Of course, once Bob and Jani Bergdahl stood with President Obama, the racially fueled reactionary political anger appeared in Facebook posts and twitter rants and the lies needed to sustain that anger and turn it into a useful political tool arrived: Sergeant Bergdahl attempted to join the Taliban, Sergeant Bergdahl gave information to the enemy, Sergeant Bergdahl got Americans killed, Sergeant Bergdahl had anti-American beliefs, Sergeant Bergdahl’s father is a Muslim…all claims that were untrue and disproved over time, but such a straightening of facts is almost always inconsequential to those whose identity is an abominable mix of race, right-wing politics and nationalism.
People of such a type as those who believe Jesus would be okay with them carrying handguns into church, demand that Santa Claus can only be white, and that the Confederate flag is a symbol of a proud heritage, have little time or consideration for the particulars of anything that triggers the base tribalism that dominates and informs their lives.
The fundamental aspects of Sergeant Bergdahl’s disappearance were well known and documented years prior to that White House announcement of his release. Veterans’ organizations called for his rescue and return at rallies and Republican senators enacted legislation to help release him “Bring Him Home” and “No Man Left Behind” were echoed repeatedly by Republican politicians and pundits, and even Ronald Reagan’s most famed acolyte and Fox News hero, Oliver North, wore a Bowe Bergdahl POW bracelet.
However, to be white and to stand tearfully and gratefully alongside that black president is unconscionable and unforgivable to many “true Americans” and so the parents’ sins became the son’s and Sergeant Bergdahl’s treason was a dog whistle to those who believe anti-whiteness and anti-Americanism are inseparable.
For the man who used race so overtly and effectively to become President of the United States, calling during his campaign for a traitor like Sergeant Bergdahl to face the firing squad, or be thrown out of a plane without a parachute, was a rudimentary requirement in order to Make America Great Again. Even General James Mattis, who hung outside his office a horseshoe that had belonged to Sergeant Bergdahl and had been given to the general by the sergeant’s father, understands the political importance of Bergdahl’s treason.
General Mattis who previously had supported the soldier and given great comfort to the family, now, as Secretary of Defense, is silent. I believe Secretary Mattis to have higher ambitions than simply running the Pentagon and keeping that white base of support in his favor is not anything such a savvy and cunning careerist, such as James Mattis, would imperil.

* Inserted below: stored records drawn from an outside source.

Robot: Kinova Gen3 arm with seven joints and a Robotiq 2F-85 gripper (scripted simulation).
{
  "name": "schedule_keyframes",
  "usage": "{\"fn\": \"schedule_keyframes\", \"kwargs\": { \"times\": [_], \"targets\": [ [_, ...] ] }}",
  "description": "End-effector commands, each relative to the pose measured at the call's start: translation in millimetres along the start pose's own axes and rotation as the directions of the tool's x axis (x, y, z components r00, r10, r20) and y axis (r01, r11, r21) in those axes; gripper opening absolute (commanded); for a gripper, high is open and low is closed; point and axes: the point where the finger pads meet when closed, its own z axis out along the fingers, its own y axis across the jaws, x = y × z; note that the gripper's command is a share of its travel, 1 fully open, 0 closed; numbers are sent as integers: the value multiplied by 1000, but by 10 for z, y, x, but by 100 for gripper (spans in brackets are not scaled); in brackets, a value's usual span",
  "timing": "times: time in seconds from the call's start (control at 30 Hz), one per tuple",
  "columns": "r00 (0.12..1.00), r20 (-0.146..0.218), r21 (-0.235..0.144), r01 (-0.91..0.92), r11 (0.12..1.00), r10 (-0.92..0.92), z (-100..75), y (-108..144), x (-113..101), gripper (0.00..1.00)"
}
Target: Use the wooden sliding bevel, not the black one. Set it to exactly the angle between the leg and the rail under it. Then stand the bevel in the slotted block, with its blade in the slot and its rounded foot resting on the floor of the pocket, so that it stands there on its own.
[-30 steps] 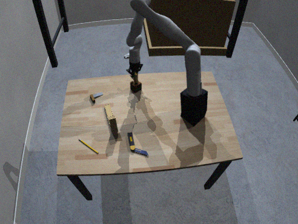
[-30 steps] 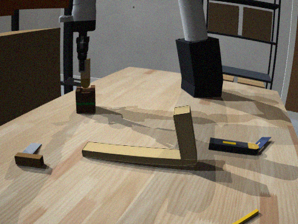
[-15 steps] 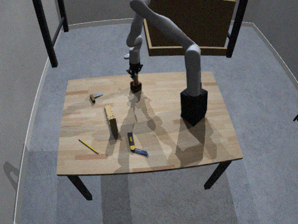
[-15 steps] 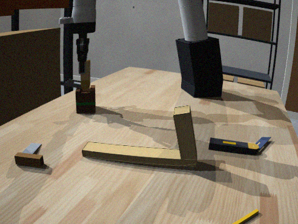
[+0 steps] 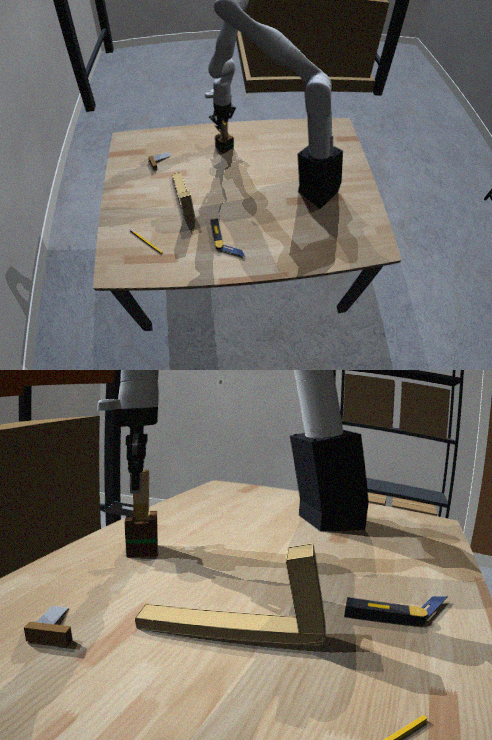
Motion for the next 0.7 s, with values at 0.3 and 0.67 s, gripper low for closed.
{"fn": "schedule_keyframes", "kwargs": {
  "times": [0.3, 0.67],
  "targets": [
    [1000, -1, 1, 0, 1000, 0, 26, -2, 4, 10],
    [1000, -1, 1, 0, 1000, 0, 45, -2, 4, 10]
  ]
}}
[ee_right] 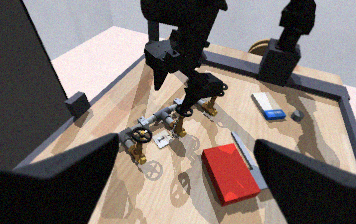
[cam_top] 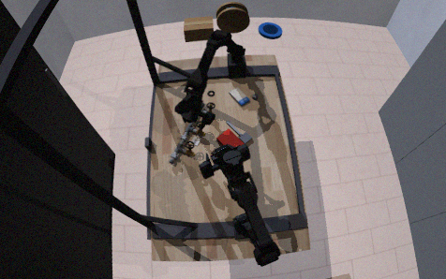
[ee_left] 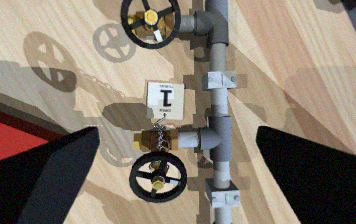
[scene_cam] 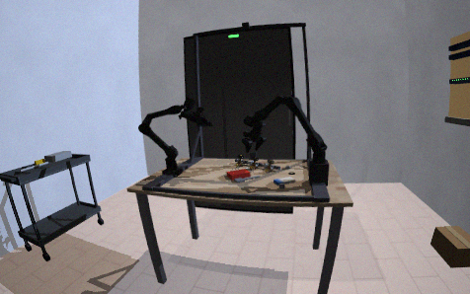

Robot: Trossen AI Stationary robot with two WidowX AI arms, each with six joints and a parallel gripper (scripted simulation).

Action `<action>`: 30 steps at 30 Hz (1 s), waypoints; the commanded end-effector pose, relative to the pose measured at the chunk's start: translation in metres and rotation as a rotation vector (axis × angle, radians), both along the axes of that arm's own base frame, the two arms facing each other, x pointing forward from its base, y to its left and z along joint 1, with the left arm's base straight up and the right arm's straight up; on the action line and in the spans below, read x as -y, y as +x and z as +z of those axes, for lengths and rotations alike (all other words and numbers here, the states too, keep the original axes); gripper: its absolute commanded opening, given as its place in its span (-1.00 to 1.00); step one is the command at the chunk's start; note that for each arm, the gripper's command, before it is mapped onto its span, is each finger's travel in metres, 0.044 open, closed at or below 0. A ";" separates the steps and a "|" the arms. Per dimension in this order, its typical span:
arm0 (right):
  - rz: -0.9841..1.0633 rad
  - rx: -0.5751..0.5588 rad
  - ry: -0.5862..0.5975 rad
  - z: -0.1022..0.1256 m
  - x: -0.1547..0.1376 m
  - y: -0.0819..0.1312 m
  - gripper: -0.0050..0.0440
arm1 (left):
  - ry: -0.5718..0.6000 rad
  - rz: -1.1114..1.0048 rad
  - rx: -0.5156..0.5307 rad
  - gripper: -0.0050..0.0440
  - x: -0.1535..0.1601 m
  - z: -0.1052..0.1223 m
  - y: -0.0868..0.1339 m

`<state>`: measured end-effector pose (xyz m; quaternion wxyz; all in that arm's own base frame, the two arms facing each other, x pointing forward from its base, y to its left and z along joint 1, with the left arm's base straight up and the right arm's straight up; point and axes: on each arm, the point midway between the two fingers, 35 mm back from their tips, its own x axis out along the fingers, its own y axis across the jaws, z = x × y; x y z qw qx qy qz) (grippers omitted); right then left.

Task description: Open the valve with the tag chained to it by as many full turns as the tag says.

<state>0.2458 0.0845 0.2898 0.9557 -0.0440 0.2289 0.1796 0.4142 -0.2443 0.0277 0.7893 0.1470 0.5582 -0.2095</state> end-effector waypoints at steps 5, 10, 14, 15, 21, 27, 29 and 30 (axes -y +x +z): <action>-0.006 0.031 0.012 0.009 0.000 -0.002 0.84 | -0.022 0.004 0.041 1.00 0.004 0.018 0.006; -0.005 0.031 0.013 0.009 0.000 -0.002 0.84 | 0.015 -0.035 0.024 0.61 -0.003 0.018 -0.002; -0.005 0.029 0.012 0.010 0.000 -0.001 0.84 | 0.098 -0.145 -0.024 0.51 -0.018 0.013 -0.018; -0.005 0.029 0.012 0.010 0.000 -0.001 0.84 | 0.122 -0.184 -0.037 0.51 -0.022 0.012 -0.023; -0.005 0.029 0.012 0.010 0.000 -0.001 0.84 | 0.196 -0.348 -0.065 0.51 -0.034 0.008 -0.036; -0.005 0.029 0.012 0.010 0.000 -0.001 0.84 | 0.268 -0.596 -0.036 0.51 -0.042 0.006 -0.042; -0.005 0.029 0.012 0.010 0.000 -0.001 0.84 | 0.288 -0.677 -0.015 0.51 -0.043 0.006 -0.042; -0.005 0.029 0.012 0.010 0.000 -0.001 0.84 | 0.299 -0.717 -0.004 0.51 -0.044 0.006 -0.042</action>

We will soon know what, if any punishment Sergeant Bergdahl is to receive. Hopefully, he and his family will be spared further pain and they can begin rebuilding lives that were shattered by the unending war in Afghanistan and then shattered again by the race-fueled partisan politics of the unending war against people of color in the United States.
For Bowe Bergdahl, a young man who never should have been inducted into the Army to begin with, his suffering is testament to the viciousness, callousness and hate that dominates American actions both at home and abroad. We deserve no forgiveness for what has been done, and may still be done, to him and his family.
Matthew Hoh is a member of the advisory boards of Expose Facts, Veterans For Peace and World Beyond War. In 2009 he resigned his position with the State Department in Afghanistan in protest of the escalation of the Afghan War by the Obama Administration. He previously had been in Iraq with a State Department team and with the U.S. Marines. He is a Senior Fellow with the Center for International Policy.